The legendary Dhaka Muslin

Bangladesh National Museum is one of the largest museums in South Asia. It is managed  by the Ministry of Cultural Affairs of the government of the People’s Republic of Bangladesh. There is a sum total 4 of 4 Galleries full of ancient history, culture, tradition, lifestyles and the nature of the old Bengal , dating to centuries ago. Visiting those galleries, propelled me to write about the Dhaka Muslin Textiles which were displayed here.

In the midst of antiquity are the classic inferences to the fine cotton muslin in which the Egyptian mummies dating back to time immemorial were wrapped, and some say these could have been obtained from ancient Bengal., leading to a flourishing trade environment in Bengal.

I visited the Bangladesh National Museum to know more about the history of Muslin.
Image: Wikimedia Commons

The Excellence of ‘’Mulmul’’ or muslin produced on the Dhaka looms led it to be characterized as a form of art by Mughal patronage. It achieved a uniqueness which has remained unparalleled among craftsmen all over the world.  When woven for royalty, the muslin was called ‘’Mulmal’’ khas  and the viceroys who placed orders for the Emperor gave it poetic names such as Ab-e-rawan (running water), Shabnam (evening dew) and Sharbati (wine-like) .

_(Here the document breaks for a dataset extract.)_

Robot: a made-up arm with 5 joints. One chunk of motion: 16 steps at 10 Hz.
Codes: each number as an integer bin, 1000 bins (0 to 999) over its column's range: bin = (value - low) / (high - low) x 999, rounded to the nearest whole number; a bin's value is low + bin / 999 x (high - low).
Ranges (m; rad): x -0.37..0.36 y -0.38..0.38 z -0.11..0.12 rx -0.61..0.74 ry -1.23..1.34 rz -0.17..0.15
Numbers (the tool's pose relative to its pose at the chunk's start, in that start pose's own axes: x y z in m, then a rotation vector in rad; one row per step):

Most Specialty Dhaka Muslin Cloth has a unique translucence. A n urban legend recounts how a nobleman on horse-back was chased by a weaver asking him to stop his galloping horse. When the nobleman did, asking why, the weaver showed him twenty yards of delicate textile spread across the grass, which was not visible to  the naked eye. A complete garment can be kept in a small match box and can even be passed through a ring!

A village called Noapara of Bangladesh producing Jamdani and Muslin, nestled on the banks of a tributary of the Sitalakhya river(Dhaleshwari) gives one an inkling of what still makes the magic of Jamdani weaving possible. Sadly, the ancient cotton fiber used to make this cloth is no longer available. This most precious art was destroyed long ago by the British Empire when they came over to rule the country.

Undoubtedly the specialty of Dhaka muslin is linked to the acuity of the Dhaka weaver. The journey from flimsy gossamer weaves to diaphanous muslin and jamdanis can only be explained by the inner quality of the weaver himself; his gift to work the loom and the material he handles. Thus, even today the weavers of Dhaka in Noapara village in Narayanganj of Bangladesh, and their families reside in the same area, along the banks of the same rivers, and use the same simple looms to exercise magical touch. Nowhere else in the whole subcontinent, or anywhere else in the world, has such fine fabric been woven by mankind.